Hey, I’ve been using this method in Python with Numpy to calculate R-squared for polynomial fits, and it’s been quite efficient. Here’s how I go about it: You start by computing the fitted values first, then you can calculate R-squared by comparing how well the model fits against your original data. Here’s a sample implementation:

import numpy

# Polynomial Regression
def polyfit(x, y, degree):
    results = {}

    coeffs = numpy.polyfit(x, y, degree)

    # Polynomial Coefficients
    results['polynomial'] = coeffs.tolist()

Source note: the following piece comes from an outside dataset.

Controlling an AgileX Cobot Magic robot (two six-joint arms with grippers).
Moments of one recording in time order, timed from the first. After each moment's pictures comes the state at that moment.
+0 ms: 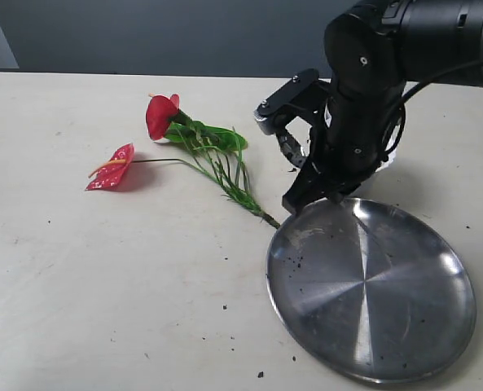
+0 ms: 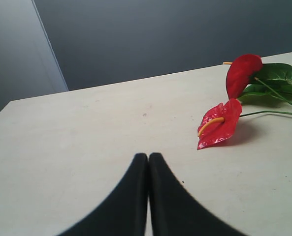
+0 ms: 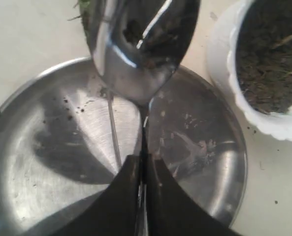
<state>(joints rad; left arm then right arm) -0.07 -0.01 0.00 0.21 0.26 -0.06 0.62 1.75 -1.24 -0.19 1.02 -0.05</state>
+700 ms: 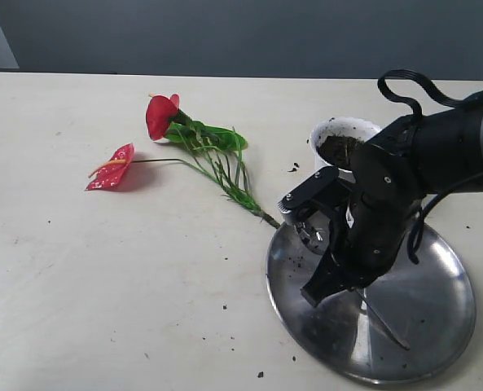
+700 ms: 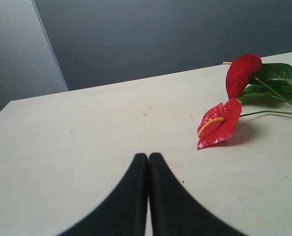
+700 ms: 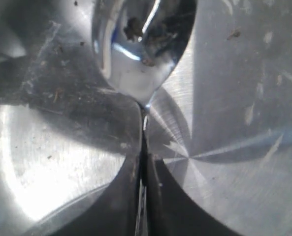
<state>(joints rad) -0.07 -0.01 0.00 0.21 0.26 -0.06 0.62 1.75 -0.86 -0.09 0.71 -0.03</state>
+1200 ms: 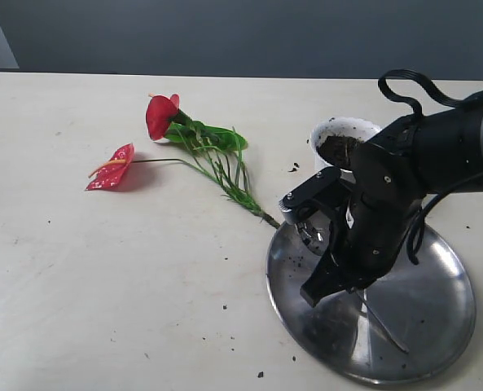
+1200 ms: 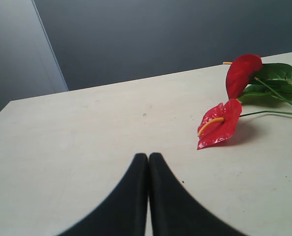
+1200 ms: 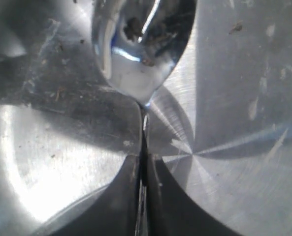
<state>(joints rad) -0.07 -0.01 0.00 0.21 0.26 -0.06 0.62 1.75 -0.86 -0.08 0.72 0.00</state>
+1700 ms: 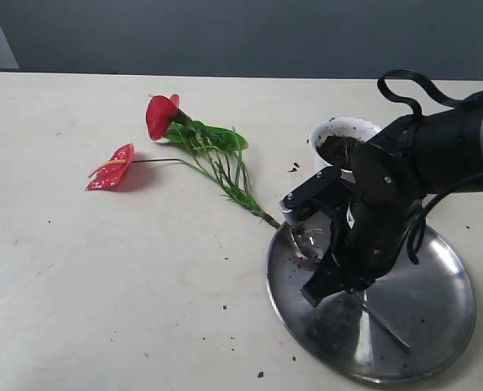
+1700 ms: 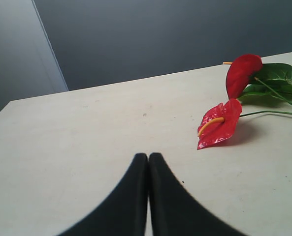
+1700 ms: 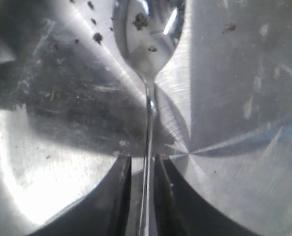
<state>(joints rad) -0.07 -0.01 0.00 0.21 0.26 -0.06 0.62 1.75 -0.86 -0.09 0.72 0.00</state>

    # r-squared calculation
    p = numpy.poly1d(coeffs)
    # fit values, and mean
    yhat = p(x)                         # or [p(z) for z in x]
    ybar = numpy.sum(y) / len(y)         # or sum(y) / len(y)
    ssreg = numpy.sum((yhat - ybar) ** 2) # or sum([ (yihat - ybar)**2 for yihat in yhat])
    sstot = numpy.sum((y - ybar) ** 2)   # or sum([ (yi - ybar)**2 for yi in y])
    results['determination'] = ssreg / sstot

    return results

This approach follows the standard R-squared calculation formula used in linear regression. The key here is that ssreg is the sum of squared residuals, and sstot is the total sum of squares. You’ll end up with an R-squared value that shows how well the polynomial fit matches your data. Definitely a useful method in R squared python calculations.

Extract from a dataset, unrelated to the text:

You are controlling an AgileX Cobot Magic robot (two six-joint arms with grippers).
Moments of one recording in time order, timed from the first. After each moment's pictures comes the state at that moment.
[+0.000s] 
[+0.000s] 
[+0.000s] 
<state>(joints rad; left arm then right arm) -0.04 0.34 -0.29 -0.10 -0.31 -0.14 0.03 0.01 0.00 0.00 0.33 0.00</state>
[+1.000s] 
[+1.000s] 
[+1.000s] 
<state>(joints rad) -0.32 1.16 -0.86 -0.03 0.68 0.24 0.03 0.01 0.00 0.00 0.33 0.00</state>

dipen-soni · January 20, 2025, 9:52am

Ah, I totally get where you’re coming from, but there’s actually another streamlined way of doing this, especially if you’re working with a library like scikit-learn. This method can save you some steps while still getting the same R-squared value. Here’s what I recommend:

from sklearn.preprocessing import PolynomialFeatures
from sklearn.linear_model import LinearRegression
import numpy as np

def polyfit_r2(x, y, degree):
    poly = PolynomialFeatures(degree)
    X_poly = poly.fit_transform(x.reshape(-1, 1))
    model = LinearRegression()
    model.fit(X_poly, y)
    r_squared = model.score(X_poly, y)
    return r_squared

In this case, I use PolynomialFeatures to transform the input features, then fit a linear regression model to them. The score() function in LinearRegression conveniently calculates the r squared python value as part of the model fitting process. It’s a much easier way to handle things if you’re just looking to compute the R-squared directly without manually doing all the steps yourself.

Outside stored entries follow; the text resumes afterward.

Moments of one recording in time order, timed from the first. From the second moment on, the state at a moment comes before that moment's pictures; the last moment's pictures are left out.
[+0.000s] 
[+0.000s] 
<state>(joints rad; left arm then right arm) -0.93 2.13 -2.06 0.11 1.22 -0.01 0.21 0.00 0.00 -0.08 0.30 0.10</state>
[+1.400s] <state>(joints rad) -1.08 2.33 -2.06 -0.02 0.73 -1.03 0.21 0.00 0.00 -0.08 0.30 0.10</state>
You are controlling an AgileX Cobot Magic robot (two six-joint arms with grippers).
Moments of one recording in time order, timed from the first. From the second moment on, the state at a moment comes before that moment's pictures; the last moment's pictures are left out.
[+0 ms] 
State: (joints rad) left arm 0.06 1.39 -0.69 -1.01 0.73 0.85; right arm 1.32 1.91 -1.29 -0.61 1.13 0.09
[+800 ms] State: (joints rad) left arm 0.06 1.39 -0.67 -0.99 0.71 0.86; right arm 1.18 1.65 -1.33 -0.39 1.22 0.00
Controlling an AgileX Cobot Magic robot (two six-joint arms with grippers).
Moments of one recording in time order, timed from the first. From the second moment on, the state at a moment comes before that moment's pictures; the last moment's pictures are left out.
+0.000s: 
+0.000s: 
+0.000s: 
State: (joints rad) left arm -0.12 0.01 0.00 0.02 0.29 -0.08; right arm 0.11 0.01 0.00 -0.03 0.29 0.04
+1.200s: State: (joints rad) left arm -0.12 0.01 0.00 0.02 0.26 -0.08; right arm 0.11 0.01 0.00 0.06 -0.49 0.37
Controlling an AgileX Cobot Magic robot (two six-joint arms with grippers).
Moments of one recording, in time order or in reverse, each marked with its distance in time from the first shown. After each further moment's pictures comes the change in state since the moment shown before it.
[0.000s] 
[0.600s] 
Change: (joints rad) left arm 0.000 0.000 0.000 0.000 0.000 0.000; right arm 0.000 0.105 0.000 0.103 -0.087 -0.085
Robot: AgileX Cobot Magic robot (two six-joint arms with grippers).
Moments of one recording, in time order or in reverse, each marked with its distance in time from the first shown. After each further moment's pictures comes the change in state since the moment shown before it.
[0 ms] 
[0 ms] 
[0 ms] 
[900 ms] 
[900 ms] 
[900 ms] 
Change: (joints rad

vindhya.rddy · January 27, 2025, 9:53am

Nice! So building on what was shared earlier, if you’re someone who likes to keep it manual and understand each step, I’ve found this method quite useful. It’s a bit more hands-on but provides the clarity of how the R-squared value is derived from scratch. The steps are very similar to the first approach, but here’s how I personally handle it:

import numpy as np

def manual_r_squared(x, y, degree):
    coeffs = np.polyfit(x, y, degree)
    p = np.poly1d(coeffs)

    yhat = p(x)  # Fitted values
    ybar = np.mean(y)  # Mean of the actual values
    ssreg = np.sum((yhat - ybar) ** 2)  # Regression sum of squares
    sstot = np.sum((y - ybar) ** 2)  # Total sum of squares
    r_squared = ssreg / sstot
    return r_squared

This is essentially a more manual approach to calculating r squared python without relying on external libraries like scikit-learn. You’re essentially following the standard calculation for R-squared, which is great for those who want to manually track how the fit is progressing. It’s very insightful for understanding the math behind it!